Could you restate all of the records below exactly, with the pictures left out?
**********
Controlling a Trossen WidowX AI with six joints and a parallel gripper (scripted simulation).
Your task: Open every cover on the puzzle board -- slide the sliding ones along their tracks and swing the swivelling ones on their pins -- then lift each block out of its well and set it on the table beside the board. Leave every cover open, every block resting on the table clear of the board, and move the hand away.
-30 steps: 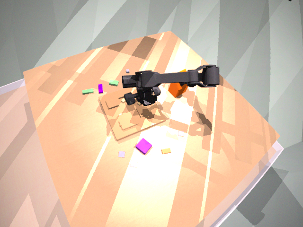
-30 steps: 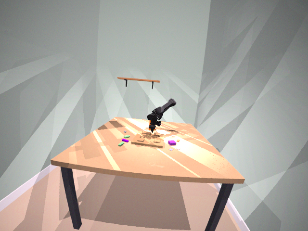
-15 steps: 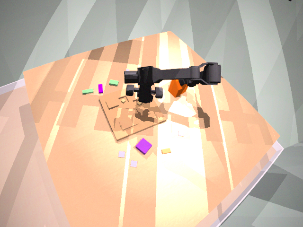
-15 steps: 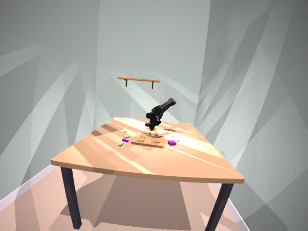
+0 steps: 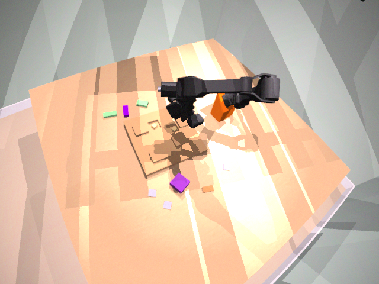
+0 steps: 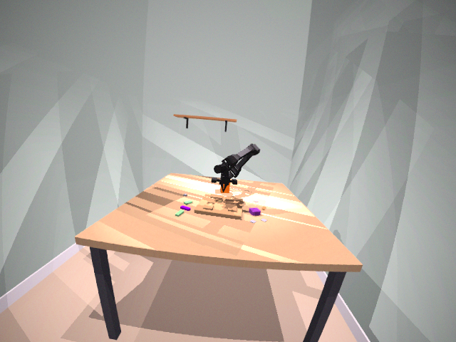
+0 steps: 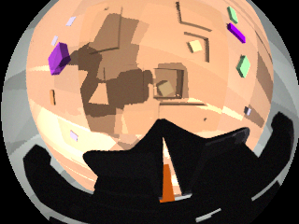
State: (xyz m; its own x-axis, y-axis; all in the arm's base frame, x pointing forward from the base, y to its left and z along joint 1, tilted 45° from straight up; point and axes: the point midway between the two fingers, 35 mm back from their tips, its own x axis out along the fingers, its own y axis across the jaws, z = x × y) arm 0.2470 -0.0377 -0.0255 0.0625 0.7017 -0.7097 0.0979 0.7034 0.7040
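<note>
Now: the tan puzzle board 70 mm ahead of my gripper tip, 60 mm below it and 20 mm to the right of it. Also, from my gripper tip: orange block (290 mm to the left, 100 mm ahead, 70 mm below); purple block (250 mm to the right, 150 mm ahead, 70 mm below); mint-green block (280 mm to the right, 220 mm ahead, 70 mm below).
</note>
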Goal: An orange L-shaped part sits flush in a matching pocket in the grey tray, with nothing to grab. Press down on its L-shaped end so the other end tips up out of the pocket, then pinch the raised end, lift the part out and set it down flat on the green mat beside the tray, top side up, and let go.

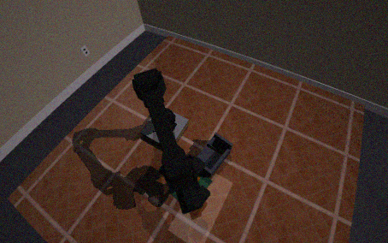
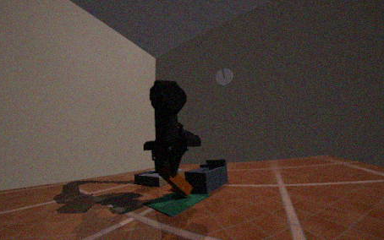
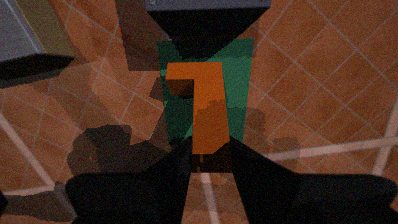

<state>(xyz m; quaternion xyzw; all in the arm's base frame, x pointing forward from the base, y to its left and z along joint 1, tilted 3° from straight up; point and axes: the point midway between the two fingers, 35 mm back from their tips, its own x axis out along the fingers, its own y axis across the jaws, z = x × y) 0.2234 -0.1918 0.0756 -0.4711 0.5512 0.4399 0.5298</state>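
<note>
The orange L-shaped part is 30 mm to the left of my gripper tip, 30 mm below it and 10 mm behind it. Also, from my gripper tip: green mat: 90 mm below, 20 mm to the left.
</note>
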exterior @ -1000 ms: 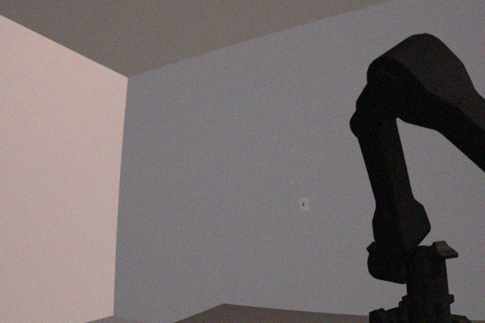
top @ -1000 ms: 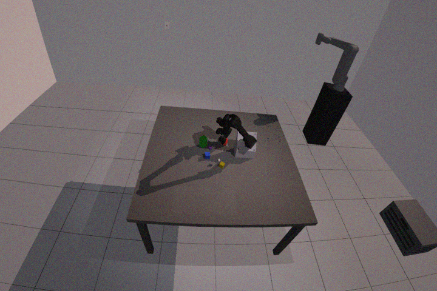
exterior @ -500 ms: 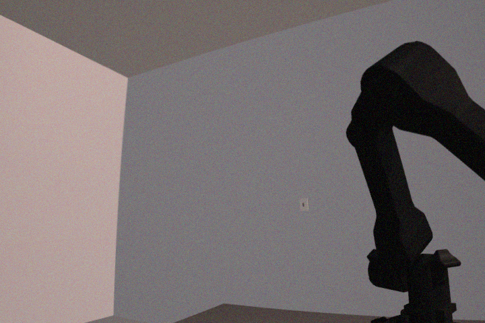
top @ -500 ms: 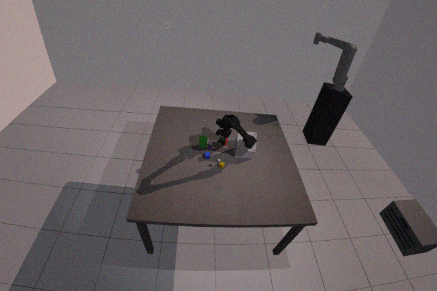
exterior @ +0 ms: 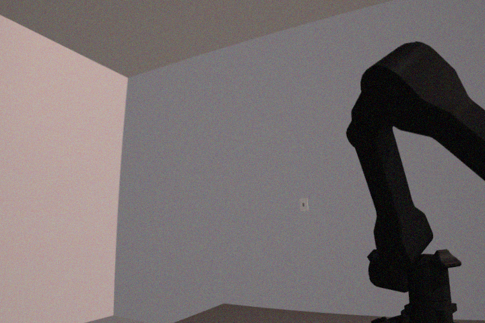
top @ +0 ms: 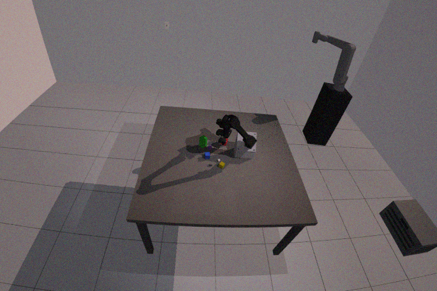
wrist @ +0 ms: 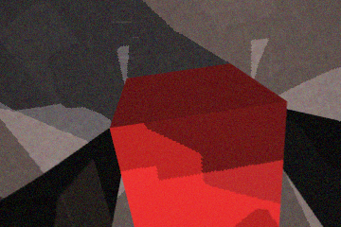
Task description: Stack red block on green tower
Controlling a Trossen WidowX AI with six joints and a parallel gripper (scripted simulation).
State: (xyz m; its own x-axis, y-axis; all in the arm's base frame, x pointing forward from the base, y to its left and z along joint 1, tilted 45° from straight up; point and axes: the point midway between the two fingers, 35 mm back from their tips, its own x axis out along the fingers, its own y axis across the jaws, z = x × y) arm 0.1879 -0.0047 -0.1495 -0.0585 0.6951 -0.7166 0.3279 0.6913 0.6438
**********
§ **SOLUTION FOR THIS EXERCISE**:
Controlling a Trossen WidowX AI with six joints and a parallel gripper (scripted simulation).
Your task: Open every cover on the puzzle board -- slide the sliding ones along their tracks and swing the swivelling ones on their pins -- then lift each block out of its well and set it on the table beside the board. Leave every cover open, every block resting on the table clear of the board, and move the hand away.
-30 steps: 
-30 steps: 
-15 steps: 
-15 steps: 
+0 steps: 
+0 steps: 
+0 steps: 
State: (xyz m; its own x-axis, y-axis; all in the arm's base frame, x pointing forward from the base, y to its left and z along joint 1, tilted 45° from straight up; point and axes: the point midway between the two fingers, 35 mm back from their tips, its own x axis out along the fingers, its own y axis across the jaws, z = x × y) arm 0.2470 -0.0377 -0.0255 0.0625 0.7017 -0.7097 0.0979 0.7034 0.7040
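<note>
Now: the tan puzzle board 70 mm ahead of my gripper tip, 60 mm below it and 20 mm to the right of it. Also, from my gripper tip: orange block (290 mm to the left, 100 mm ahead, 70 mm below); purple block (250 mm to the right, 150 mm ahead, 70 mm below); mint-green block (280 mm to the right, 220 mm ahead, 70 mm below).
</note>
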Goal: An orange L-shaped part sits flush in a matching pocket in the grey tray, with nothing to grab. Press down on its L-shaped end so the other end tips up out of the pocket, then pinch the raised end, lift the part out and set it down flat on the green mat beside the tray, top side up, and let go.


<state>(xyz m; quaternion xyzw; all in the arm's base frame, x pointing forward from the base, y to its left and z along joint 1, tilted 3° from straight up; point and axes: the point midway between the two fingers, 35 mm back from their tips, its own x axis out along the fingers, its own y axis across the jaws, z = x × y) 0.2234 -0.1918 0.0756 -0.4711 0.5512 0.4399 0.5298</state>
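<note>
The orange L-shaped part is 30 mm to the left of my gripper tip, 30 mm below it and 10 mm behind it. Also, from my gripper tip: green mat: 90 mm below, 20 mm to the left.
</note>
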exterior @ -1000 ms: 
top @ -1000 ms: 
exterior @ -500 ms: 
top @ -500 ms: 
exterior @ +0 ms: 
top @ +0 ms: 
wrist @ +0 ms: 
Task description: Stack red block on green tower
Controlling a Trossen WidowX AI with six joints and a parallel gripper (scripted simulation).
State: (xyz m; its own x-axis, y-axis; all in the arm's base frame, x pointing forward from the base, y to its left and z along joint 1, tilted 45° from straight up; point and axes: the point midway between the two fingers, 35 mm back from their tips, its own x axis out along the fingers, its own y axis across the jaws, z = x × y) arm 0.1879 -0.0047 -0.1495 -0.0585 0.6951 -0.7166 0.3279 0.6913 0.6438

The exercise is done.